Bu tür bir konuşma tabi komplo teorileri ve kıyamet gerekçeleri biraz döndü ama tam net hatırlamadığım için yazmadım. Neyse okula gitmiştim, çok fazla geçemeden ortada yaygaralar çıktı, virüs ülkeye girdi diye. Ondan sonra biraz tedirginlik başladı, bazıları hafif hastalık belirtilerinde bile tribe giriyorlardı. Ama yine çok fazla önemli değildi nede olsa başka ülke. İlk vaka Türkiye de çıkmıştı ve endişe daha fazla arttı. Cuma günü son dersimizi işledik, aksam ablamdan bir mesaj geldi. Okullar tatil diye, aslında kimse tedirgin değildi, nede olsa başka bir şehirde. Eşyalarımı toplamaya başladım. Diğer gün evime gidecektim. Bilet alma sitelerine giremedim çünkü hepsi çökmüştü. Girdiğimde bilette kalmamıştı zaten. Mecbur trenle gitmek zorundaydım. Trene bineceğim gün, bir eczaneden bir dezenfektan ve bir maske aldım. 40 tl ödeyip çıkmıştım, aslında fiyatlar daha fazla artacaktı, şimdi önemli değil nede olsa daha bir vaka görülmüştü. Trene bindim sadece bende maske var, ara ara bir iki kişide de maskeler görüyordum. Sonra kantine geçtim, orada da sadece bir kişide vardı ve elinde bir dejenfektan vardı. Maske olduğundan dolayı insanlar garip bakıyorlardı, belki de beni hasta olarak gördüler ve ya çok fazla telaş yaptığımı düşündüler, her türlü garipti. Telaş yaptığıma bakmak, telaş yapmıyorum, bunlar tedbir için. Hem hasta olsam hepinize bulaştıracağım. Kantinde maske takan bir arkadaşın yanına oturdum, arkadaş dediğime bakmayın yeni tanıştım. Tren yolculuğu bu yüzden iyi her seferde yeni biriyle tanışıyorsunuz, tabi konuşma yeteneğiniz varsa. Ama yinede mesafe koymak lazım.

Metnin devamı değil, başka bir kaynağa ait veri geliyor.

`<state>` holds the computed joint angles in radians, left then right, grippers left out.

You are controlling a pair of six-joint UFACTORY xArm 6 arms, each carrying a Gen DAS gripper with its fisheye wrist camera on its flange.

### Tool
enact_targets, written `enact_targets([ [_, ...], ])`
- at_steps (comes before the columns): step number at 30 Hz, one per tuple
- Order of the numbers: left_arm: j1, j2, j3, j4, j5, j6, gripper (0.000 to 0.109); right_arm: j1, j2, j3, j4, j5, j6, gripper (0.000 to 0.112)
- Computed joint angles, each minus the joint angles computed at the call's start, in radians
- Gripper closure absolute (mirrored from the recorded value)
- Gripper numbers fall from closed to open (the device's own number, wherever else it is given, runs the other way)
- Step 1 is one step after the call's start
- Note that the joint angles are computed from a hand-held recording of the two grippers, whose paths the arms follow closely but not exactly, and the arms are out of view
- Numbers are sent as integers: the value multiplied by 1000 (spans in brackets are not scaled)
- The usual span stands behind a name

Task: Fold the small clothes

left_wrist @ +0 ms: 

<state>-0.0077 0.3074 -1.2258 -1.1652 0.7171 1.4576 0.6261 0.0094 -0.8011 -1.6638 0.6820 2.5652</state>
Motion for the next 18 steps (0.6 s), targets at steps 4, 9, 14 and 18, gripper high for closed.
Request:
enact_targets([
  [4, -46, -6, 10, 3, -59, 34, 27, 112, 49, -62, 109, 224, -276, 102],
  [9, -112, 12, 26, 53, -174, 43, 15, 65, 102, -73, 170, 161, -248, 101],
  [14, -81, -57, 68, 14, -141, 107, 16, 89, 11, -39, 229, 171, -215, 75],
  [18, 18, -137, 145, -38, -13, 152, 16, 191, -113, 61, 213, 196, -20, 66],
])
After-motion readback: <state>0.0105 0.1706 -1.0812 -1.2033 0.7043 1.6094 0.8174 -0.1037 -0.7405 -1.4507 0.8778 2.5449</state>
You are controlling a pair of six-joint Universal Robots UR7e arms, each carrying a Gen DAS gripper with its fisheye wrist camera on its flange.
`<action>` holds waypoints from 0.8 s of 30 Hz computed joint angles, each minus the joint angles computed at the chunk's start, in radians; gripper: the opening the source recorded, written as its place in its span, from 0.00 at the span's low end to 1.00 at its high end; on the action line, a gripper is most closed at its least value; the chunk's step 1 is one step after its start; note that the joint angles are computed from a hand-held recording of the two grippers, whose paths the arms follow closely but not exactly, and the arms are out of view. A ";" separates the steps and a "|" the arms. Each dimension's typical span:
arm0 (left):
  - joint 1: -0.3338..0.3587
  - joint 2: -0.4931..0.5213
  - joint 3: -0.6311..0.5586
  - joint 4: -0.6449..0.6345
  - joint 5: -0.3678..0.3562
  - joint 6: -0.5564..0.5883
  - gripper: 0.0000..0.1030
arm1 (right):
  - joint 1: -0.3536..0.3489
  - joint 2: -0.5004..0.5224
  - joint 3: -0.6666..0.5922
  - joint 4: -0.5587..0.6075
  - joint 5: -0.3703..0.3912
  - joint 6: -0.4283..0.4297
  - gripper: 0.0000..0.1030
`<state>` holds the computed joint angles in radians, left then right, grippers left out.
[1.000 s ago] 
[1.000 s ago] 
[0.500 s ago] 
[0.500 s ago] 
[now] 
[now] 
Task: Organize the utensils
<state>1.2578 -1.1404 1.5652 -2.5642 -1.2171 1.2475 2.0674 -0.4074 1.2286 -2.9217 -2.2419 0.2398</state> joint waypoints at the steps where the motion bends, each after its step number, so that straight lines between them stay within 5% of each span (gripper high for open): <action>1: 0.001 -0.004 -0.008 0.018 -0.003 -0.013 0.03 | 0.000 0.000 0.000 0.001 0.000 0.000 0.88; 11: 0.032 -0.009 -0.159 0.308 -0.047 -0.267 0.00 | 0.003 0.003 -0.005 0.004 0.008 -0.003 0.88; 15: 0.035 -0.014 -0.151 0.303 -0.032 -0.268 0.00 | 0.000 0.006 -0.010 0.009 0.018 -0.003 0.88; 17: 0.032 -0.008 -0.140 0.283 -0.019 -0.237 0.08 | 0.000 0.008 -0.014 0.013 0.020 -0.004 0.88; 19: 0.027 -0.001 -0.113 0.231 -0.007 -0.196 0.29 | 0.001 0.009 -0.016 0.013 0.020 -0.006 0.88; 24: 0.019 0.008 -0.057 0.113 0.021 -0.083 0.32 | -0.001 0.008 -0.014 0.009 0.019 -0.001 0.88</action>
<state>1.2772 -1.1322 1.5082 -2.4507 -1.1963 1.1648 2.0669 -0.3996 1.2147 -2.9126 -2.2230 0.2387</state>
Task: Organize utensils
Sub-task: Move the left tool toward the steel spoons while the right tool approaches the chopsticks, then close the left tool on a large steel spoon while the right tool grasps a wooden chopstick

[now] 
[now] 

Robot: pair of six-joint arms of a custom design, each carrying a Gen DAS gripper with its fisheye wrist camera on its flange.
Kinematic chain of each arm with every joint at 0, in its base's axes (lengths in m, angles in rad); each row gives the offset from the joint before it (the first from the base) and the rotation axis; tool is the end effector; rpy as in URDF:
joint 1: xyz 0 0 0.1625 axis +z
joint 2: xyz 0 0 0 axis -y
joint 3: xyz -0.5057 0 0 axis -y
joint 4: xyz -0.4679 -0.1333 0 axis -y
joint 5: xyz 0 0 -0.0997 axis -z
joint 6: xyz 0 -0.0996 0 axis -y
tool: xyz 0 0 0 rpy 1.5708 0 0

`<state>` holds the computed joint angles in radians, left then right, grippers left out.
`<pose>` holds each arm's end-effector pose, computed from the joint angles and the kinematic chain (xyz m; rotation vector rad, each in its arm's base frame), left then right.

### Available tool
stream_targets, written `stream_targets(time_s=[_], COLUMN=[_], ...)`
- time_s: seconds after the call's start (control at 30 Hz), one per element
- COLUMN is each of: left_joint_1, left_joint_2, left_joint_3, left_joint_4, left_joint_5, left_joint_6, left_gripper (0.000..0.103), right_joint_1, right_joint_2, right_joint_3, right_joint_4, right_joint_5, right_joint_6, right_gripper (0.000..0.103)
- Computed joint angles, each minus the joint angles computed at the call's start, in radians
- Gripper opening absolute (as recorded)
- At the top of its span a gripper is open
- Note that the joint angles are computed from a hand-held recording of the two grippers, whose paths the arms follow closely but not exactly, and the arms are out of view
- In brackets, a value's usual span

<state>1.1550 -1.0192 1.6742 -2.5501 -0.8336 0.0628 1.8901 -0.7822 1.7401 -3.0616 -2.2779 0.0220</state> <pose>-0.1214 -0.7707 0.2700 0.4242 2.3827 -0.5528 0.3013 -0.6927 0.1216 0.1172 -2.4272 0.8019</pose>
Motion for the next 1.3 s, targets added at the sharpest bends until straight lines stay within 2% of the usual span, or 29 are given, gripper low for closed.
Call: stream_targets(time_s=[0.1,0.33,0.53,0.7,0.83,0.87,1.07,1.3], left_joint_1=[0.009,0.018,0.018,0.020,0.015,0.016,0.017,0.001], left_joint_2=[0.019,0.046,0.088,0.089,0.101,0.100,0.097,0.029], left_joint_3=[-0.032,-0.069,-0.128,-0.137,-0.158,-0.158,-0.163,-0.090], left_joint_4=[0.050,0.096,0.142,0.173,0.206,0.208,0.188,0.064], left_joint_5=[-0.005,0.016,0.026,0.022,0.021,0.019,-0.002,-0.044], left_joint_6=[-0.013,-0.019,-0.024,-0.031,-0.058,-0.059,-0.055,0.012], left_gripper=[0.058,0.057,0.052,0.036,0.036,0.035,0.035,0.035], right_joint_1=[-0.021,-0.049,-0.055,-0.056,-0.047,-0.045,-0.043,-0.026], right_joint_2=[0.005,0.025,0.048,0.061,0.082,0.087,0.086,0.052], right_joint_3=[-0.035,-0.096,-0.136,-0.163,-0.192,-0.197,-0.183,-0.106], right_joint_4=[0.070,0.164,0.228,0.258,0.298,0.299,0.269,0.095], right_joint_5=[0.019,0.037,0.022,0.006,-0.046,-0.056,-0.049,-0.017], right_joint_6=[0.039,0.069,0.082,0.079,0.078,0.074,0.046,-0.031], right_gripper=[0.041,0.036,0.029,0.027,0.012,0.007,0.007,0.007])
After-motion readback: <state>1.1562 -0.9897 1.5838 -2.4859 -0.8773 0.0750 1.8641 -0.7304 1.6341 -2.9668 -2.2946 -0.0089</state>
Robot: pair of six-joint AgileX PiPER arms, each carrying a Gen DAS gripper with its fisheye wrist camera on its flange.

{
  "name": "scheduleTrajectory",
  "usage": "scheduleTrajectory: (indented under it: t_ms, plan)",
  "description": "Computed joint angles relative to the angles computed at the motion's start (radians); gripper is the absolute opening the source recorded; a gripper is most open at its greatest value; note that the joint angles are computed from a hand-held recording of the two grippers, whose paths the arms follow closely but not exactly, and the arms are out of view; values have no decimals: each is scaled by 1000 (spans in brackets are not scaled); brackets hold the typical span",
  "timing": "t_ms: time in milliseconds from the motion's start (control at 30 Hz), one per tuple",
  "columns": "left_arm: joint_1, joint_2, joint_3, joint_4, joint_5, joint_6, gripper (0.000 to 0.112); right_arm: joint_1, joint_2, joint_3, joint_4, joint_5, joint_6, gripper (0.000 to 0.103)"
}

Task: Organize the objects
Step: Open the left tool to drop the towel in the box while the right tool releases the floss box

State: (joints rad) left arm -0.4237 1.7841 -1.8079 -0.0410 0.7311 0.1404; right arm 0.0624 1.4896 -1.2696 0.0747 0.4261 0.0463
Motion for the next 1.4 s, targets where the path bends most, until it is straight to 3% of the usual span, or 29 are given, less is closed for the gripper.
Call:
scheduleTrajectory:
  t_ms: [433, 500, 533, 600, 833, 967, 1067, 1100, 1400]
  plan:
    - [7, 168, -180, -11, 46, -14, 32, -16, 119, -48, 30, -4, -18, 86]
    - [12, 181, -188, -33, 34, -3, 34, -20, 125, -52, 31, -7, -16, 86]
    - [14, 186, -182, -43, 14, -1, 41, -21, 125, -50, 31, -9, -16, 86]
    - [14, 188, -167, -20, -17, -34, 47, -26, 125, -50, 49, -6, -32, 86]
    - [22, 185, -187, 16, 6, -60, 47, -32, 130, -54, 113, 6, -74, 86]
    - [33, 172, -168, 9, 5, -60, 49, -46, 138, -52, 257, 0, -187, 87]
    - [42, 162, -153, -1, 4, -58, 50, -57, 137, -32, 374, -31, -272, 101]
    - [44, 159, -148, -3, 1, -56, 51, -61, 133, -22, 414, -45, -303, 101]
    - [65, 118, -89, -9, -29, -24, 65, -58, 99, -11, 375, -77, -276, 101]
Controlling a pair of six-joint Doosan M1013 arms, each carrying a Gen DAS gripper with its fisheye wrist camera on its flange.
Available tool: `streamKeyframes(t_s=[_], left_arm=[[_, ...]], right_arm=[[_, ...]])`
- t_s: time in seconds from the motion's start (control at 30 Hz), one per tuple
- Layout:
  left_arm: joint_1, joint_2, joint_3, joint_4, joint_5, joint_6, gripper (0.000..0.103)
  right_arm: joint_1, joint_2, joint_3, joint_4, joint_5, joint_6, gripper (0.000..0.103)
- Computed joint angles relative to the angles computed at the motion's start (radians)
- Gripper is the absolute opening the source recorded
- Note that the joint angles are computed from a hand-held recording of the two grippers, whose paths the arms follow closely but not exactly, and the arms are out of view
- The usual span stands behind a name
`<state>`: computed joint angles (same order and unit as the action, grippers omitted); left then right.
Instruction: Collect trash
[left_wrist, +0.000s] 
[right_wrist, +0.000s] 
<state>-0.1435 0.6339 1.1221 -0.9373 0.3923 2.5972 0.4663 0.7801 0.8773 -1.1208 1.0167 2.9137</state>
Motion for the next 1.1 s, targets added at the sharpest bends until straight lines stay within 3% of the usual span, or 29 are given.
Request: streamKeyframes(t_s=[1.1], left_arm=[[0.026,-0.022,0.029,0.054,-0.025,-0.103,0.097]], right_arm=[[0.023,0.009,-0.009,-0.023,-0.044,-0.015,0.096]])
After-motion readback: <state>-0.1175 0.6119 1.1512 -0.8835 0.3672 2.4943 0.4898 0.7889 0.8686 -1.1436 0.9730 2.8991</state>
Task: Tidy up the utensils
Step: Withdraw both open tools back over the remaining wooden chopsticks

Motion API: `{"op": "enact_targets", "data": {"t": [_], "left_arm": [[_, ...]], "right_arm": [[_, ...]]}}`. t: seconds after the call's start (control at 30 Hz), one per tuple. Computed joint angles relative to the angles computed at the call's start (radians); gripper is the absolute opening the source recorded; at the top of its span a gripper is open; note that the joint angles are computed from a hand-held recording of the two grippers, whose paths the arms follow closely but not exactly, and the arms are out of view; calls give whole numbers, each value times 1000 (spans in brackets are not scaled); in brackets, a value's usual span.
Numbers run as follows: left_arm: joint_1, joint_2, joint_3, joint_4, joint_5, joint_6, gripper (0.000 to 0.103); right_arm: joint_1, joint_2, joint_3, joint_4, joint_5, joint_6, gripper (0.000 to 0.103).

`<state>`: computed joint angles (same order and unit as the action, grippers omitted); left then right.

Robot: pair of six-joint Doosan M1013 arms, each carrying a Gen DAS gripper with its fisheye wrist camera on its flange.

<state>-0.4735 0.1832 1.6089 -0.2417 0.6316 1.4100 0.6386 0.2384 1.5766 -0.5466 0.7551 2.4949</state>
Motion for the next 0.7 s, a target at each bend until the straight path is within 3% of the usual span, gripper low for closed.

İlk başta kimsenin umurunda değildi memlekete geldiğimde. Nede olsa başka şehirde. Sonra vakalar arttı, tabi tedbirlerde. Gerçi bazı şeyler en başta olması gerekiyordu ama tabi illa artması lazım, boşa masraf. Vakalar artık daha hızlı artıyordu ama daha kimse ölmedi. Bazıları bu virüsün has Türkleri öldürmediğini söylüyordu. Ta ki ilk ölüm açıklanana kadar. Tedbir yerine teori lazım bize, acaba bu virüs başka kimi öldürmüyor.

Millet hala sokaktaydı, çünkü daha yasak gelmemişti. Bu virüsü, bütün ülke ne kadar ciddi olduğunu anlayacak, tabi virüs ülke nüfusuna yetiştiğinde. Ölüm senin evinden olmayınca büyük gelmiyor. Gerekli tedbirler oluyordu, işin siyasi boyutuna girmeden. Sonunda bizde de yasak geldi sokağa çıkmıyorduk. Eve kapandık şimdi, sokağa çıkma yasağı her halde bir 50 binde gelir. Ölümünde artması lazım tabi. Sonra şehirlerde ki vaka sayıları açıklandı. Biraz telaş oldu ama yine de sorun yok, nede olsa başka mahallelerde.